Items listed in a dataset
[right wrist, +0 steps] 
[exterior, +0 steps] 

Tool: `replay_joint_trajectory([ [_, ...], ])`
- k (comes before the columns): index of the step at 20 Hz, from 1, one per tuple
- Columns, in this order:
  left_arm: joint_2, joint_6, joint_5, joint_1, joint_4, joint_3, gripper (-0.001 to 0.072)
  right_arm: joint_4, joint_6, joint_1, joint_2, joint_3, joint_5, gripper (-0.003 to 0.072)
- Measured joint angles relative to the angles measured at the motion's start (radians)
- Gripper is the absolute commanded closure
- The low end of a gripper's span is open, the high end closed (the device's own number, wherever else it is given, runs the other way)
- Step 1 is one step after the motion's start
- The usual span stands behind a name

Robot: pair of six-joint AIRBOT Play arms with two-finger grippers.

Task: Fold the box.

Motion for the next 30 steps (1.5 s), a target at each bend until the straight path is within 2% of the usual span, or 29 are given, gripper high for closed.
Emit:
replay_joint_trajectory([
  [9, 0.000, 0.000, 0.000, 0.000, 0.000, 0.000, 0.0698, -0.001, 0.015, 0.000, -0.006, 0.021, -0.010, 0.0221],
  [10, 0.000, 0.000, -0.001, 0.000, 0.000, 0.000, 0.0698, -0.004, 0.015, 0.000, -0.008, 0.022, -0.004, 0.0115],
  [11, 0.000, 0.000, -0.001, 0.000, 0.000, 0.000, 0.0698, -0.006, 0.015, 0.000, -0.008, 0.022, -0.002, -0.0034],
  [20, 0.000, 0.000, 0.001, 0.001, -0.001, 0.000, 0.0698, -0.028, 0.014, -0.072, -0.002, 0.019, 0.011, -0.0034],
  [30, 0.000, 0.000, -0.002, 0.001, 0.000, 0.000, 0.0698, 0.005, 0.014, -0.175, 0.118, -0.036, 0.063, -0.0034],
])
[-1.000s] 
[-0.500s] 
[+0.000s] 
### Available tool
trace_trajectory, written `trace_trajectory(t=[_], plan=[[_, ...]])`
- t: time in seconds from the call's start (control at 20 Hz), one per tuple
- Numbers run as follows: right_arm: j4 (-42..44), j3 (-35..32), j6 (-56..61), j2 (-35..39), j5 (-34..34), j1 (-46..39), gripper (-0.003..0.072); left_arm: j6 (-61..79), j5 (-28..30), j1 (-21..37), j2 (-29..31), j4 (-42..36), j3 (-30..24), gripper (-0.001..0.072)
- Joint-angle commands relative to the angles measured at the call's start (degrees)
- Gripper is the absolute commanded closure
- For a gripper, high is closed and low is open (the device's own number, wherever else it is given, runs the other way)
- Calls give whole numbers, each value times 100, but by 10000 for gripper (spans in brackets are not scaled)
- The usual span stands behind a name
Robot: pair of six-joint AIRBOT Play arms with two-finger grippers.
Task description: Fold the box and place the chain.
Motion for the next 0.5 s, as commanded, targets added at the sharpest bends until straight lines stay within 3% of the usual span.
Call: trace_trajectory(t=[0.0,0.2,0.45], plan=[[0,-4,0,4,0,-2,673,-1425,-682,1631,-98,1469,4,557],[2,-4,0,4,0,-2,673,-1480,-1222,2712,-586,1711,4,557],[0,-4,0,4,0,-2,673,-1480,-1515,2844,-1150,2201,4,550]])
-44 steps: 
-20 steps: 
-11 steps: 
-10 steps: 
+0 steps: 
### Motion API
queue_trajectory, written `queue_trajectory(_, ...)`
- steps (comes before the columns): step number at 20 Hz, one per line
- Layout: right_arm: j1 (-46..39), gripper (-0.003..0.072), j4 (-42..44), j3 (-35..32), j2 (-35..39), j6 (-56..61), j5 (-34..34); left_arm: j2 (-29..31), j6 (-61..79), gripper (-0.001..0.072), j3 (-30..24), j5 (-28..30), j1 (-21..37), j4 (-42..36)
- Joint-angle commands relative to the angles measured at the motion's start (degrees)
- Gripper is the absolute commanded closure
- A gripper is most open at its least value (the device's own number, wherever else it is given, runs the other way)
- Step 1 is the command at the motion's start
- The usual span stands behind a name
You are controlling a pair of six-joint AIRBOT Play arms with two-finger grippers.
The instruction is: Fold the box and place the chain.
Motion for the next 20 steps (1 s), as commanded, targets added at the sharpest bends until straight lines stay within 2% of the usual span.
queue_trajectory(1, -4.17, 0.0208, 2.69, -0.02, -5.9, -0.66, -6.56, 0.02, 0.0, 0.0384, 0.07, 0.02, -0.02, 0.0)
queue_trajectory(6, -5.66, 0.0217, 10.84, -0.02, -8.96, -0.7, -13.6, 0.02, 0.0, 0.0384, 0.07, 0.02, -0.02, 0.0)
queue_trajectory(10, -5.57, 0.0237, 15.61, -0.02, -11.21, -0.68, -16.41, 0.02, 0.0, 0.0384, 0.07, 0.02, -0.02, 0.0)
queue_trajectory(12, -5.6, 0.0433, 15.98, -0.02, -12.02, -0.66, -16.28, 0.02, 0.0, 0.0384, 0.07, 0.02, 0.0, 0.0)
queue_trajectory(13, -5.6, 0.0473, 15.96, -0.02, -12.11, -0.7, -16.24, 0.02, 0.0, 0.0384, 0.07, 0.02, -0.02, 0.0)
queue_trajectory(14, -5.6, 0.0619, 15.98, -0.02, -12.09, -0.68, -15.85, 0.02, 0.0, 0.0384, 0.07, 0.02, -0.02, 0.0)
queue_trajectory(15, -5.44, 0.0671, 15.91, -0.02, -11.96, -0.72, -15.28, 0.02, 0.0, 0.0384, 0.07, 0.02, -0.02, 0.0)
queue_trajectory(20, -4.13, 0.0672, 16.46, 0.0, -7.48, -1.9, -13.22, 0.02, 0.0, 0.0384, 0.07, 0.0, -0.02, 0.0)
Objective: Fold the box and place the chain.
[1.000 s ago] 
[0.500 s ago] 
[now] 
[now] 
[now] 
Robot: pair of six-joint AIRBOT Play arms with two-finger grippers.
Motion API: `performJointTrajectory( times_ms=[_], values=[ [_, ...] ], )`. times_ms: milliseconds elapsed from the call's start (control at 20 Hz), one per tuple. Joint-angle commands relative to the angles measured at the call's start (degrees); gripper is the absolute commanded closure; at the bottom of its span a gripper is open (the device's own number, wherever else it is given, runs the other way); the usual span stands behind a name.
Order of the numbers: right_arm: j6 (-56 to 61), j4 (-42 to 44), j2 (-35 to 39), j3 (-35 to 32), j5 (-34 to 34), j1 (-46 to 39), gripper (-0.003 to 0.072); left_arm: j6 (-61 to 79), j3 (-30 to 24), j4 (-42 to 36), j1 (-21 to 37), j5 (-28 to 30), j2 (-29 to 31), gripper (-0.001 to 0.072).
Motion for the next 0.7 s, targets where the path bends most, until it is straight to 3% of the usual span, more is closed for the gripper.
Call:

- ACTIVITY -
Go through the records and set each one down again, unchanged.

- ANSWER TO THIS PROBLEM -
[right wrist, +0 steps] 
[exterior, +0 steps] 

Tool: `replay_joint_trajectory([ [_, ...], ])`
- k (comes before the columns): index of the step at 20 Hz, from 1, one per tuple
- Columns, in this order:
  left_arm: joint_2, joint_6, joint_5, joint_1, joint_4, joint_3, gripper (-0.001 to 0.072)
  right_arm: joint_4, joint_6, joint_1, joint_2, joint_3, joint_5, gripper (-0.003 to 0.072)
- Measured joint angles relative to the angles measured at the motion's start (radians)
- Gripper is the absolute commanded closure
- The low end of a gripper's span is open, the high end closed (the device's own number, wherever else it is given, runs the other way)
- Step 1 is one step after the motion's start
- The usual span stands behind a name

Robot: pair of six-joint AIRBOT Play arms with two-finger grippers.

Task: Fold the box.

Motion for the next 30 steps (1.5 s), a target at each bend until the straight path is within 2% of the usual span, or 29 are given, gripper high for closed.
Emit:
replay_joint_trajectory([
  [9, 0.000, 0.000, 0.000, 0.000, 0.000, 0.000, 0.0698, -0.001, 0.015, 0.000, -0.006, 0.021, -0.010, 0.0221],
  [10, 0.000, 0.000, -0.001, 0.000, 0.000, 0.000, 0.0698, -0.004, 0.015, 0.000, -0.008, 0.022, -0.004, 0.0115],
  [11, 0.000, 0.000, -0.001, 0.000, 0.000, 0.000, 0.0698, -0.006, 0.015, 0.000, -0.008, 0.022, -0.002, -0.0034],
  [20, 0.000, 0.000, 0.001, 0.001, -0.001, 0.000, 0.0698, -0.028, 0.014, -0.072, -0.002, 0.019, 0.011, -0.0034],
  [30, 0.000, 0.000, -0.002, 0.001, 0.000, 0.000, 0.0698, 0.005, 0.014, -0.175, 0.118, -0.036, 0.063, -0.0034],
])
[-1.000s] 
[-0.500s] 
[+0.000s] 
### Available tool
trace_trajectory, written `trace_trajectory(t=[_], plan=[[_, ...]])`
- t: time in seconds from the call's start (control at 20 Hz), one per tuple
- Numbers run as follows: right_arm: j4 (-42..44), j3 (-35..32), j6 (-56..61), j2 (-35..39), j5 (-34..34), j1 (-46..39), gripper (-0.003..0.072); left_arm: j6 (-61..79), j5 (-28..30), j1 (-21..37), j2 (-29..31), j4 (-42..36), j3 (-30..24), gripper (-0.001..0.072)
- Joint-angle commands relative to the angles measured at the call's start (degrees)
- Gripper is the absolute commanded closure
- For a gripper, high is closed and low is open (the device's own number, wherever else it is given, runs the other way)
- Calls give whole numbers, each value times 100, but by 10000 for gripper (spans in brackets are not scaled)
- The usual span stands behind a name
Robot: pair of six-joint AIRBOT Play arms with two-finger grippers.
Task description: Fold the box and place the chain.
Motion for the next 0.5 s, as commanded, targets added at the sharpest bends until straight lines stay within 3% of the usual span.
Call: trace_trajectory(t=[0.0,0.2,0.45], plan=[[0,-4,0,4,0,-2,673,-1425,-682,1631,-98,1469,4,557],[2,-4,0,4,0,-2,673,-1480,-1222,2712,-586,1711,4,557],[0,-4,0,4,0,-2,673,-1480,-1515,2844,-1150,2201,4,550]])
-44 steps: 
-20 steps: 
-11 steps: 
-10 steps: 
+0 steps: 
### Motion API
queue_trajectory, written `queue_trajectory(_, ...)`
- steps (comes before the columns): step number at 20 Hz, one per line
- Layout: right_arm: j1 (-46..39), gripper (-0.003..0.072), j4 (-42..44), j3 (-35..32), j2 (-35..39), j6 (-56..61), j5 (-34..34); left_arm: j2 (-29..31), j6 (-61..79), gripper (-0.001..0.072), j3 (-30..24), j5 (-28..30), j1 (-21..37), j4 (-42..36)
- Joint-angle commands relative to the angles measured at the motion's start (degrees)
- Gripper is the absolute commanded closure
- A gripper is most open at its least value (the device's own number, wherever else it is given, runs the other way)
- Step 1 is the command at the motion's start
- The usual span stands behind a name
You are controlling a pair of six-joint AIRBOT Play arms with two-finger grippers.
The instruction is: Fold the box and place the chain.
Motion for the next 20 steps (1 s), as commanded, targets added at the sharpest bends until straight lines stay within 2% of the usual span.
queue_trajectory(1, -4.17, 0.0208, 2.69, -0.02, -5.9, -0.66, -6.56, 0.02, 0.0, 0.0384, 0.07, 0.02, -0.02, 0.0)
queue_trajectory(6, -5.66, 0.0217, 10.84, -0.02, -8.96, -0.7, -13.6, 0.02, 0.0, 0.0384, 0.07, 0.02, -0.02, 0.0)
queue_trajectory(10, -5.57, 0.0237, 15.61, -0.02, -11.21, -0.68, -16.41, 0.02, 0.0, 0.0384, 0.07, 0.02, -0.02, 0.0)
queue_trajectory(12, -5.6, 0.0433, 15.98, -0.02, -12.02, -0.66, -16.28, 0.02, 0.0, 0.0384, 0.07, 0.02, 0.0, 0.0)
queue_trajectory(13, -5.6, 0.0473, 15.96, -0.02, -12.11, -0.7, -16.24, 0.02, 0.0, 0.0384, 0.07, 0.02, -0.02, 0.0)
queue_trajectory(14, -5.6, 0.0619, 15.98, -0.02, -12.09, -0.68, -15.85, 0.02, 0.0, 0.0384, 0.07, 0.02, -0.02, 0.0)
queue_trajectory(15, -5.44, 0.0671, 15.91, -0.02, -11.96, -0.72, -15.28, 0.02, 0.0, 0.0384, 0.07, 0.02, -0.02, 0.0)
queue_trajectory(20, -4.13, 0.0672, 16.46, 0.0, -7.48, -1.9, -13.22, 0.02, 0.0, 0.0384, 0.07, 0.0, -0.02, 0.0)
Objective: Fold the box and place the chain.
[1.000 s ago] 
[0.500 s ago] 
[now] 
[now] 
[now] 
Robot: pair of six-joint AIRBOT Play arms with two-finger grippers.
Motion API: `performJointTrajectory( times_ms=[_], values=[ [_, ...] ], )`. times_ms: milliseconds elapsed from the call's start (control at 20 Hz), one per tuple. Joint-angle commands relative to the angles measured at the call's start (degrees); gripper is the absolute commanded closure; at the bottom of its span a gripper is open (the device's own number, wherever else it is given, runs the other way); the usual span stands behind a name.
Order of the numbers: right_arm: j6 (-56 to 61), j4 (-42 to 44), j2 (-35 to 39), j3 (-35 to 32), j5 (-34 to 34), j1 (-46 to 39), gripper (-0.003 to 0.072); left_arm: j6 (-61 to 79), j3 (-30 to 24), j4 (-42 to 36), j1 (-21 to 37), j5 (-28 to 30), j2 (-29 to 31), gripper (-0.001 to 0.072).
Motion for the next 0.7 s, targets where the path bends most, until it is straight to 3% of the usual span, more is closed for the gripper.
Call:

No more output is given for this exercise.